I’m going to just change the definition of the function doknn which is used by docvknn to use the default optimal weighting.

To do it this way, I had to understand my code (yuck).

A simple train test split with a loop over k would be the most straightforward way to do it.

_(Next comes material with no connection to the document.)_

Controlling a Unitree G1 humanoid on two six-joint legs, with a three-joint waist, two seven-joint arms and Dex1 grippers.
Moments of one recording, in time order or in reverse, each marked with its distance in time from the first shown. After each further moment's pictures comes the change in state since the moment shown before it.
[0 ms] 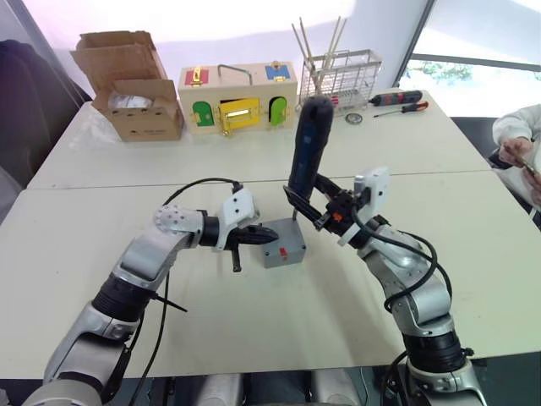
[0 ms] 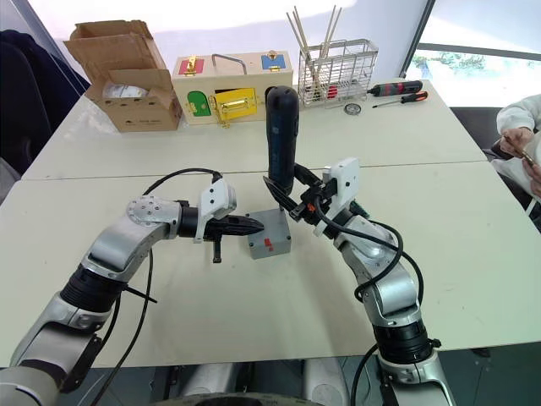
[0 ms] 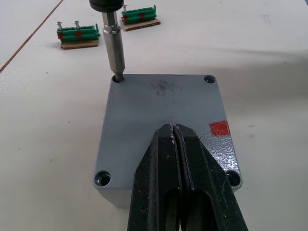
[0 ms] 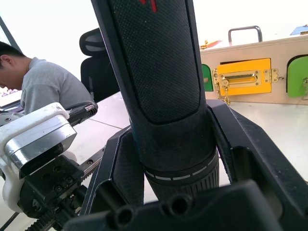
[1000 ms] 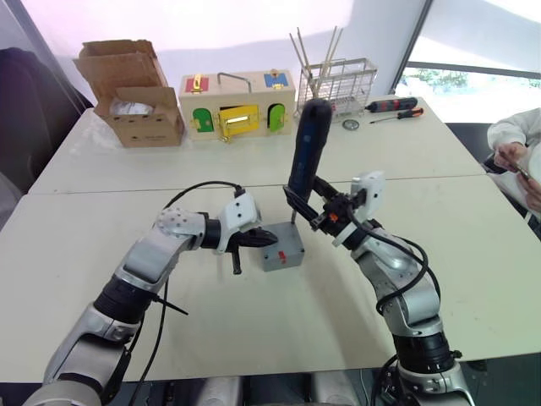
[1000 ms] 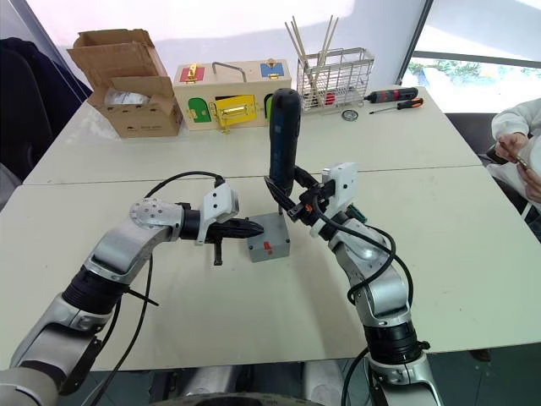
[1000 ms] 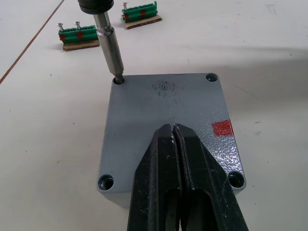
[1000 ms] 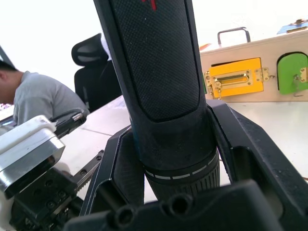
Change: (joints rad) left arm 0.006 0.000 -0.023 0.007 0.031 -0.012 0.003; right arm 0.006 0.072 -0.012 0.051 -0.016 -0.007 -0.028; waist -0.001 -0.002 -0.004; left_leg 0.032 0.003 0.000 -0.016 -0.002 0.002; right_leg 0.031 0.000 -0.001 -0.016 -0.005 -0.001
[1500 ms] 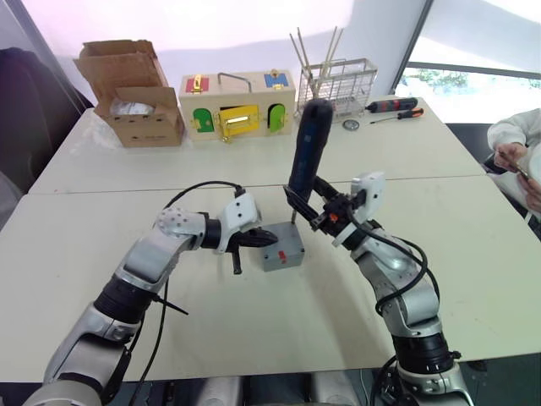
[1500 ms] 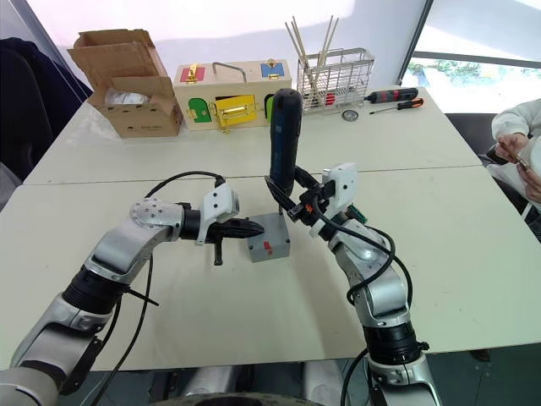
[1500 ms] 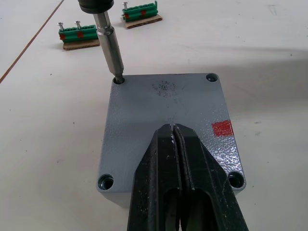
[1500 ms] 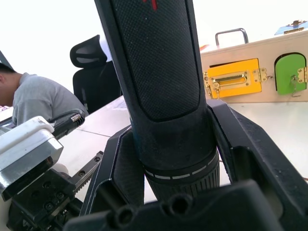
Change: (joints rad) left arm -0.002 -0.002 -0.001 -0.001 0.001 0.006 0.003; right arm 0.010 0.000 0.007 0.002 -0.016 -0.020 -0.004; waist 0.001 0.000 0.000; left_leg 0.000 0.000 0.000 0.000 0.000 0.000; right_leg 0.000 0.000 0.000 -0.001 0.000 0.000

doknn = function(x,y,xp,k) {
   kdo=k[1]
   train = data.frame(x,y=y)
   test = data.frame(xp); names(test) = names(train)[1:(ncol(train)-1)]
   near  = kknn(y~.,train,test,k=kdo)
   return(near$fitted)
}

cvtempo = docvknn(xs,y,kv,nfold=5)
## in docv: nset,n,nfold:  49 1000 5 
## on fold:  1 , range:  1 : 200 
## on fold:  2 , range:  201 : 400 
## on fold:  3 , range:  401 : 600 
## on fold:  4 , range:  601 : 800 
## on fold:  5 , range:  801 : 1000
cvtempo = sqrt(cvtempo/n) #docvknn returns sum of squares

plot(range(kv),range(c(cvtemp,cvtempo)),xlab="k values",ylab="rmse",type="n")
lines(kv,cvtemp,col='red')
lines(kv,cvtempo,col='blue')

This is interesting in that it suggests you could use a much bigger k (simpler model!!) with the optimal weighting.